[Date Prev][Date Next][Thread Prev][Thread Next][Date Index][Thread Index]

Re: STRING subsequencing functions, etc



    Date: 12 February 1981 2335-EST (Thursday)
    From: Guy.Steele at CMU-10A
    I observe that as a general rule string functions specifying substrings
    use a start position and end position on the LISP Machine, but in NIL
    theytake a start position and a count. . . .   LM has
    SUBSTRING and NIL has STRING-SUBSEQ, etc.
This "general rule" is a false cognate -- NIL compatibly has all the LISPM 
string-specific functions except NSUBSTRING (yes, I'm aware that this
wasn't mentioned in MC:NIL;NEWFUN > -- that document is a bit out-of-date,
and for that past year we've been coding so much that there seems to be
little interest in keeping it fully up-to-date.)  In addition, there are all
the newly-invented generic sequence functions, whose names don't "cross 
paths" with the LISPM names;  it is the latter series which has the PL/I
convention for substring denotation.  Thus, STRING-SUBSEQ is just SUBSEQ 
restricted to STRINGs, and differs from SUBSTRING only in the way
of specifying the substring length.

    I think LM has STRING-EQUAL and NIL has STRING-EQUALP, .  .  .

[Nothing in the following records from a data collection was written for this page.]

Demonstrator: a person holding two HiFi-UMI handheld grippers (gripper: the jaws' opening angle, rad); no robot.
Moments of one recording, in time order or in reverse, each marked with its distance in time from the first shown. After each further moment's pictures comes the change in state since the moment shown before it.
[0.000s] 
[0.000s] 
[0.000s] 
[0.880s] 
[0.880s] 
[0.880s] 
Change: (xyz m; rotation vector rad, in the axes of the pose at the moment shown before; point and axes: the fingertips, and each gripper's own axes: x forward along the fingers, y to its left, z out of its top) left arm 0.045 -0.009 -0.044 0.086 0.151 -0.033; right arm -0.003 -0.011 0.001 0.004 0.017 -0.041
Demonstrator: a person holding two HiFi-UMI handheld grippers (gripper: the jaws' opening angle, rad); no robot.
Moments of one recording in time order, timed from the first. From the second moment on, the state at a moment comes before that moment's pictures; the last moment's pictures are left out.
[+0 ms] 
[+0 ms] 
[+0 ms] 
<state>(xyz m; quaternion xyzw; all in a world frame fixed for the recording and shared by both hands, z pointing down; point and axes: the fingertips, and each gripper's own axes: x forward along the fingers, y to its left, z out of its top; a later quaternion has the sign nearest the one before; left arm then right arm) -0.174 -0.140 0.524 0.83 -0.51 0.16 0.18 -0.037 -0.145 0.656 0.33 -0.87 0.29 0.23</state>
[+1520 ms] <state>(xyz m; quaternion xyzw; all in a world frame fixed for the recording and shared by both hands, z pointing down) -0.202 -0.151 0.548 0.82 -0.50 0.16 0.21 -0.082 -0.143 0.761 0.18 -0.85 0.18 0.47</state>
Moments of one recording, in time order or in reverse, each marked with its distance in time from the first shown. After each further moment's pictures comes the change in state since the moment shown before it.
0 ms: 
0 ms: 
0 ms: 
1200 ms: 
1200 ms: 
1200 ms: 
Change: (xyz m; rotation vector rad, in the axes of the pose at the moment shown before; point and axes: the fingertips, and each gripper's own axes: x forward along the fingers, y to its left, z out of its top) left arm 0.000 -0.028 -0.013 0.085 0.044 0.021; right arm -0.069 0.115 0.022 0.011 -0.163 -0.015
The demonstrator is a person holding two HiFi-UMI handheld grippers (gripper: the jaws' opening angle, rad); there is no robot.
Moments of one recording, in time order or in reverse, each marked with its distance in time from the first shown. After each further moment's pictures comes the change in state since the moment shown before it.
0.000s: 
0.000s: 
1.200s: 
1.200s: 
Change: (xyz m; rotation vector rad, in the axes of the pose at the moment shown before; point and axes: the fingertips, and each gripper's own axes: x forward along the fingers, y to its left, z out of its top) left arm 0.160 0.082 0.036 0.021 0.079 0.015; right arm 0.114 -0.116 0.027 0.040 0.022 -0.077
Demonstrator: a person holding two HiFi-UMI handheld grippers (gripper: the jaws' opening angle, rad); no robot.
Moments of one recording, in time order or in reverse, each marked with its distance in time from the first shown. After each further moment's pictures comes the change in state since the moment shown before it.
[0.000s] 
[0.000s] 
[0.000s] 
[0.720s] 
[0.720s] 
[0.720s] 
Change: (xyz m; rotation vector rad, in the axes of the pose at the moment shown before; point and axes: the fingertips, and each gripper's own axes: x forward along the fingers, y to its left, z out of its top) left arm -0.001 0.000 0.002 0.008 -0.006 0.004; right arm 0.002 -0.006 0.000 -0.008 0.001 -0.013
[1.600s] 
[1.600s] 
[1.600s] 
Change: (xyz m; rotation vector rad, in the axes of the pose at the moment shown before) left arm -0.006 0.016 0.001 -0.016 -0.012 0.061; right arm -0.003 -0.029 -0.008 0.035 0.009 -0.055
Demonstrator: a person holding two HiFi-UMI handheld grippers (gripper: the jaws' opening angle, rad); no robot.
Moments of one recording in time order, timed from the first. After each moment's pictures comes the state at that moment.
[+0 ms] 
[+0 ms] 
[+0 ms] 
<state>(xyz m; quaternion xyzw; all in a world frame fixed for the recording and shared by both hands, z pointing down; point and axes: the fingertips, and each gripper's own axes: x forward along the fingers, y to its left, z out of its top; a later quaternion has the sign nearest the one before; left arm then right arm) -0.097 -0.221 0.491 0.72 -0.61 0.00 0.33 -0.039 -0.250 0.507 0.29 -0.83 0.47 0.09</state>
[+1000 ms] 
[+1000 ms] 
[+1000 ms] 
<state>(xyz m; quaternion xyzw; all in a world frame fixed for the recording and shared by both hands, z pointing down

I don't think NIL has STRING-EQUALP really;  it does have STRING-EQUAL
just as on the LISPM.  For a long time, there has been a lobbying effort 
here (and I believe from you too, GLS) to insure that EQUAL doesn't use
this "friendly function" when applied to strings -- EQUAL shouldn't 
ignore case.  The NIL function which is almost equivalent to the
case-sensitive comparison is STRING-MISMATCHQ.
    If that's not enough, the function STRING does different things
    on the two machines (though I think they could be merged compatibly).
There isn't a definition for STRING in NIL yet -- but there is
TO-STRING, which does essentially the same thing;  in fact there are
a bunch of other functions TO-<mumble>, for various values of <mumble>,
and these were discussed about a year ago under the notion of 
"Coercion functions".  One bad feature of the LISPM definition for
STRING is that it is not symmetric with the function LIST, VECTOR etc
which take n arguments and compose them into a list, vector, etc
respectively;  by this analogy, one would think that 
    (STRING ~A #/b 67. 'D)
should yield "AbCD"


NIL's decision to use a COUNT indicator for sub-sequences, rather than
and BOUNDARY was influenced partly by other languages and partly by
the format of some existing machine instructions which take a COUNT -- 
e.g., all the string instructions on the VAX take an operand which is 
a "length count", and the move-characters instruction of the 370 also
does this.  Thus, STRING-SEARCHQ could be open-coded for the VAX
using the MATCHC instruction, but STRING-SEARCH (as defined in the LISPM)
would require the BOUNDARY/COUNT patch-up at all usages.  As it 
happens, since the LISPM definition for STRING-SEARCH used to use
a case-ignoring comparison, it couldn't have been open-coded anyway.